I have been using audible.com for books for 14 mos since I purchased my Kindle. Yesterday it downloaded to the computer but would not go to audible manager or windows media. Never had any trouble before. I called their support today and after trying a couple of things the rep told me to restart the computer and he would call me back in 30 mins. It's been 2 hrs and no response. Would you call back or continue to wait. I don't want to be a pest but do you think he just forgot?


----------



## drenee (Nov 11, 2008)

Have you tried thier online instant messaging support?  I solved an issue very effectively that way. 
deb


----------



## KindleChickie (Oct 24, 2009)

If you link your audible and amazon accounts, your audible library will show up in your kindle archives and you can download them from that menu.  Other than that, I was lost on your question...no idea about windows manager or whatnot.


----------



## CrystalStarr (Jan 17, 2011)

KindleChickie said:


> If you link your audible and amazon accounts, your audible library will show up in your kindle archives and you can download them from that menu. Other than that, I was lost on your question...no idea about windows manager or whatnot.

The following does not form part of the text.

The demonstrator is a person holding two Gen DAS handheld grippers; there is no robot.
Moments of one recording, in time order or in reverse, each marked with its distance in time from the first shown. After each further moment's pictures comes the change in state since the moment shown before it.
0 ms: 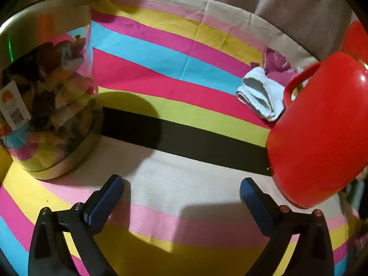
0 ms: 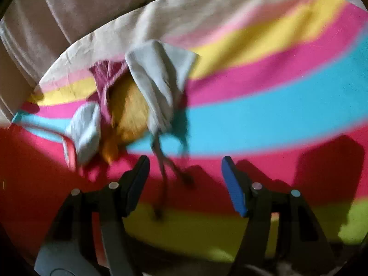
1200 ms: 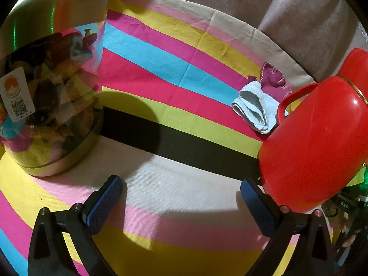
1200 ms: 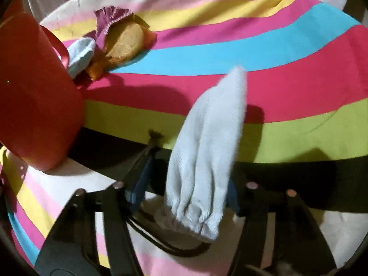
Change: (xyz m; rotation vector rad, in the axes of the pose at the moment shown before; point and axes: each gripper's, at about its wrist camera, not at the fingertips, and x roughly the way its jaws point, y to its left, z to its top) left arm -0.004 0.012 0.004 -0.069 -0.025 -0.071; right arm -0.078 -0.029 -0.104 -0.149 0.078 -0.243
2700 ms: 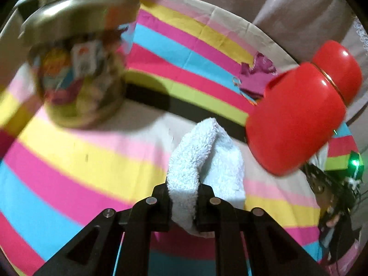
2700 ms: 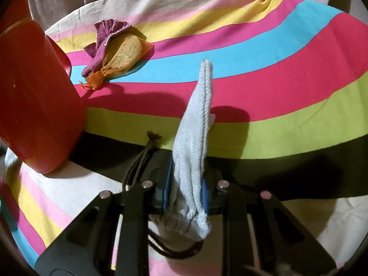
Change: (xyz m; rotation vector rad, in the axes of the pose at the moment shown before) left arm -0.077 0.000 -0.049 -0.019 0.099 -0.001; right arm -0.014 -0.002 -0.006 0.034 -0.061 0.030
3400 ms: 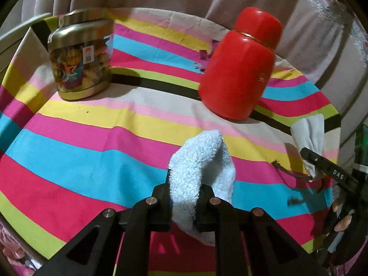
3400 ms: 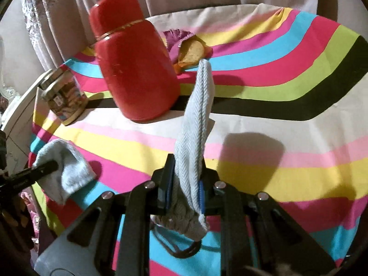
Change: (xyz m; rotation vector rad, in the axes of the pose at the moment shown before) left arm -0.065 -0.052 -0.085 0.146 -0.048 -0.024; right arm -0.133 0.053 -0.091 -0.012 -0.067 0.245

This is how I get my Audibles.


----------



## StaceyHH (Sep 13, 2010)

check to see if there's an update for your audible manager. If so, update it. 

Restart your computer. Go to audible.com and sign in to your library. Re-download the file you are looking for, then click the download link. It should automatically start your audible download manager.

If it doesn't, go to your downloads folder, and right click the download link admhelper.adh and select audible download manager. This should force the download to start.

If you are only using your audibles on your Kindle, I agree the easiest way is to link your amazon and kindle accounts.


----------



## raynsally (Jan 27, 2010)

It seems I had the books importing into windows media player,for some reason it quit working. I changed it into audible manager restarted the computer now it's working again. The rep never did call me back. Instead I got an email wondering why I wanted to cancell my acct. The thought never crossed my mind. I really hate dealing with most supports.  CS is the exception they are great, and thanks to you all I fixed it. I was wondering how you link your Amazon and Kindle accounts? Can you tell me where to find it?


----------



## Linjeakel (Mar 17, 2010)

If you're using audible.com - the US site - once you're logged in, go to the top right of the screen and click 'account details'. Then about half way down on the left hand side you will see a link which says 'use your Amazon account on Audible'.

If, like me, you use audible.co.uk - the UK site - that facility does not appear to be available yet (despite being promised by the end of 2010).


----------